Regarding the number of threads:
I do want to let MKL decide the best number of threads. However, I don't want MKL to do it in every function call. So the question is: if the cost of determining the best number of threads is not innelegible, can I set up so that MKL only needs to determine that best number only once?
MKL_DYNAMIC being TRUE means that Intel MKL will always try to pick what it considers the best number of threads, up to the maximum specified by the user. MKL_DYNAMIC being FALSE means that Intel MKL will not deviate from the number of threads the user requested, unless there are reasons why it has no choice. The value of MKL_DYNAMIC is by default set to TRUE, regardless of OMP_DYNAMIC, whose default value may be FALSE.
I didn't get your message. Or maybe I didn't make myself clear enough. So let me explain my question again.
In my C# code, I have
public static extern void cblas_dgemv(params);
The main program calls cblas_dgemv about 1 million times. I don't know if MKL tries to pick the best number of threads 1 million times or not. It seems like it because the runtime report for each iteration varies quite a bit.
In that case, I just want MKL picking the optimal number of threads only once. Use that number of threads in every dgemv call.
Sergey Kostrov wrote:
>>...I don't want MKL to do it in every function call...

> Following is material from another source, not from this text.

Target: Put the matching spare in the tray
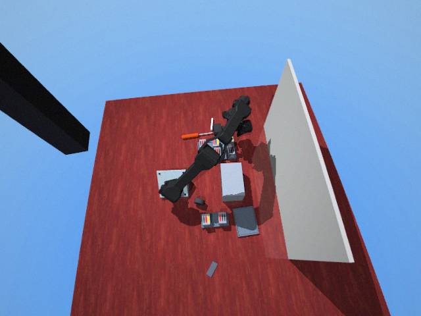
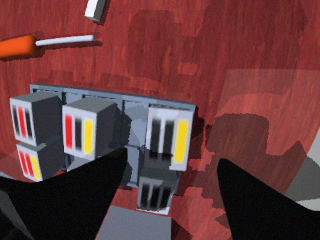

Take into account that MKL could be used in 3 ways:
- sequential, or
- parallel, or
So, it is Not possible to mix, for example, sequential with parallel, and so on. Another thing is that Not all MKL functions are threaded.
There is also more advanced method to map/verify if OpenMP threads are mapped directly to raw threads (Windows threads) this involves api monitor(s) and/or usage of logexts.dll tracking windbg extension.You will simply observe the call count to CreateThread function issued from MKL library.But for many users it is an overkill, so as Sergey suggested you can use Task Manager to verify the number of created threads.